At the line containing "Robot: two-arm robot", begin setting down the entries exactly, and stop only after the last line.

-*-

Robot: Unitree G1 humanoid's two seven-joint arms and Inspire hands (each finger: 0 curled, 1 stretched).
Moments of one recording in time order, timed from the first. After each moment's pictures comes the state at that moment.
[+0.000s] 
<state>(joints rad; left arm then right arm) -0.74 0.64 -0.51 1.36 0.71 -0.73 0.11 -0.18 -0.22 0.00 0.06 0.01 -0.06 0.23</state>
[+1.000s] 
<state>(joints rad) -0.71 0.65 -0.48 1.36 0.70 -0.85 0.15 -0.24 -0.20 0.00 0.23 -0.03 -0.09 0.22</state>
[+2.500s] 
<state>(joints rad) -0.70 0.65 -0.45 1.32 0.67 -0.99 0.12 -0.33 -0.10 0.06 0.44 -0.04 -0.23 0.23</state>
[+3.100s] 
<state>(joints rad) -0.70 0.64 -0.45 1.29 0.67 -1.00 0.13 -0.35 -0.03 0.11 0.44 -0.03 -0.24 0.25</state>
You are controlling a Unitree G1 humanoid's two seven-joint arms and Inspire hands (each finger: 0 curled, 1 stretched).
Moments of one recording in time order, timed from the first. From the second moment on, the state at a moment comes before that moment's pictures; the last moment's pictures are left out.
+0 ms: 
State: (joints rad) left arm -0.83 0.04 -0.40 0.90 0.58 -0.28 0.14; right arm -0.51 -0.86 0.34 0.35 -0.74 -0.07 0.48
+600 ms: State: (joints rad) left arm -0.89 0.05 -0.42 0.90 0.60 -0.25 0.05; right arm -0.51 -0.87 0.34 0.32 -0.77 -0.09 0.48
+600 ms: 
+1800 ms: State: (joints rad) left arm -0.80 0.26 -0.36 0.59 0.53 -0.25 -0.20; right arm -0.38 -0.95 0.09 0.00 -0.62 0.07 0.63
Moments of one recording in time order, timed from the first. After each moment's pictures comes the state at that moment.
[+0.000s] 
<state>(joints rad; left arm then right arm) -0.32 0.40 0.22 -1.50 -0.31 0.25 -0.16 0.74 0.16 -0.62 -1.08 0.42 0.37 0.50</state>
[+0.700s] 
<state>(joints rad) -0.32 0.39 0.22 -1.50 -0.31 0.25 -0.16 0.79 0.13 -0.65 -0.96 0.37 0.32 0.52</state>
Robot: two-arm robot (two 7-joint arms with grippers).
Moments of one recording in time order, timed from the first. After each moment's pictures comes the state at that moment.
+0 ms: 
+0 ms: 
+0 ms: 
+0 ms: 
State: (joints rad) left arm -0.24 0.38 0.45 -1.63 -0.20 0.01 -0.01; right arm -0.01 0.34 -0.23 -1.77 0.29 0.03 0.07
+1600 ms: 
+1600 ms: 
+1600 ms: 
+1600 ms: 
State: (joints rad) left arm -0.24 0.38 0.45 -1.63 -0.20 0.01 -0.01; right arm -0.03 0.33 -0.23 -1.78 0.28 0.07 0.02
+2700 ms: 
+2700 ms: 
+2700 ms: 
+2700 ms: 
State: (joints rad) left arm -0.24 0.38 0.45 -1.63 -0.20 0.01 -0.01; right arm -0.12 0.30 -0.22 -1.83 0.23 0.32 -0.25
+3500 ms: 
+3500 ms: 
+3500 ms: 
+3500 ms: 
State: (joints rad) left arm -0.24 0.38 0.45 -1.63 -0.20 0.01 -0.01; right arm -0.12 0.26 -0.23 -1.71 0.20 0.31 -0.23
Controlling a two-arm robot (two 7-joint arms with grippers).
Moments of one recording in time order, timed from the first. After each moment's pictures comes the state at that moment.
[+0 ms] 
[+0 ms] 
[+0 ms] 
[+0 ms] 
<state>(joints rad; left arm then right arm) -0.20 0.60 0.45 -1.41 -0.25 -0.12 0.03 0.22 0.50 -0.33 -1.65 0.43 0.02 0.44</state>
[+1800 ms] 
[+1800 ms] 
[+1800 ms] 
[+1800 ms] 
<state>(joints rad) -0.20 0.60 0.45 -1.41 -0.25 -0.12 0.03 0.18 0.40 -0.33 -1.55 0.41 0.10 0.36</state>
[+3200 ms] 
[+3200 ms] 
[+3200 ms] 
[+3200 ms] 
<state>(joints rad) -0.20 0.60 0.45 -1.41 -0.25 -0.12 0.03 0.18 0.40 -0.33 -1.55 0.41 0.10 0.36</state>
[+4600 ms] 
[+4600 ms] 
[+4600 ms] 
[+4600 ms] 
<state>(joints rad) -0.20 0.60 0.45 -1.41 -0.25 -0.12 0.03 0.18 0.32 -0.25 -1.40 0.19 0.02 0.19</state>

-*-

WRITTEN RESPONSE:
Robot: two-arm robot (two 7-joint arms with grippers).
Moments of one recording in time order, timed from the first. After each moment's pictures comes the state at that moment.
+0 ms: 
+0 ms: 
+0 ms: 
+0 ms: 
State: (joints rad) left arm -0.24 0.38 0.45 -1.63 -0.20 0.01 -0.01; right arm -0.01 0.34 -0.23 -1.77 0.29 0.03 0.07
+1600 ms: 
+1600 ms: 
+1600 ms: 
+1600 ms: 
State: (joints rad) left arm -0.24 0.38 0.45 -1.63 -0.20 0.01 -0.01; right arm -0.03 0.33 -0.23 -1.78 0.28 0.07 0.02
+2700 ms: 
+2700 ms: 
+2700 ms: 
+2700 ms: 
State: (joints rad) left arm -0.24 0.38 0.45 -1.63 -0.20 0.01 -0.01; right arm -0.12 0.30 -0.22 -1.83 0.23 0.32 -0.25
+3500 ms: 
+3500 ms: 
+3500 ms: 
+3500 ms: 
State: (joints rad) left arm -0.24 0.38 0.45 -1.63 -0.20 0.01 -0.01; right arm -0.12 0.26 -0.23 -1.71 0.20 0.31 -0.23
Controlling a two-arm robot (two 7-joint arms with grippers).
Moments of one recording in time order, timed from the first. After each moment's pictures comes the state at that moment.
[+0 ms] 
[+0 ms] 
[+0 ms] 
[+0 ms] 
<state>(joints rad; left arm then right arm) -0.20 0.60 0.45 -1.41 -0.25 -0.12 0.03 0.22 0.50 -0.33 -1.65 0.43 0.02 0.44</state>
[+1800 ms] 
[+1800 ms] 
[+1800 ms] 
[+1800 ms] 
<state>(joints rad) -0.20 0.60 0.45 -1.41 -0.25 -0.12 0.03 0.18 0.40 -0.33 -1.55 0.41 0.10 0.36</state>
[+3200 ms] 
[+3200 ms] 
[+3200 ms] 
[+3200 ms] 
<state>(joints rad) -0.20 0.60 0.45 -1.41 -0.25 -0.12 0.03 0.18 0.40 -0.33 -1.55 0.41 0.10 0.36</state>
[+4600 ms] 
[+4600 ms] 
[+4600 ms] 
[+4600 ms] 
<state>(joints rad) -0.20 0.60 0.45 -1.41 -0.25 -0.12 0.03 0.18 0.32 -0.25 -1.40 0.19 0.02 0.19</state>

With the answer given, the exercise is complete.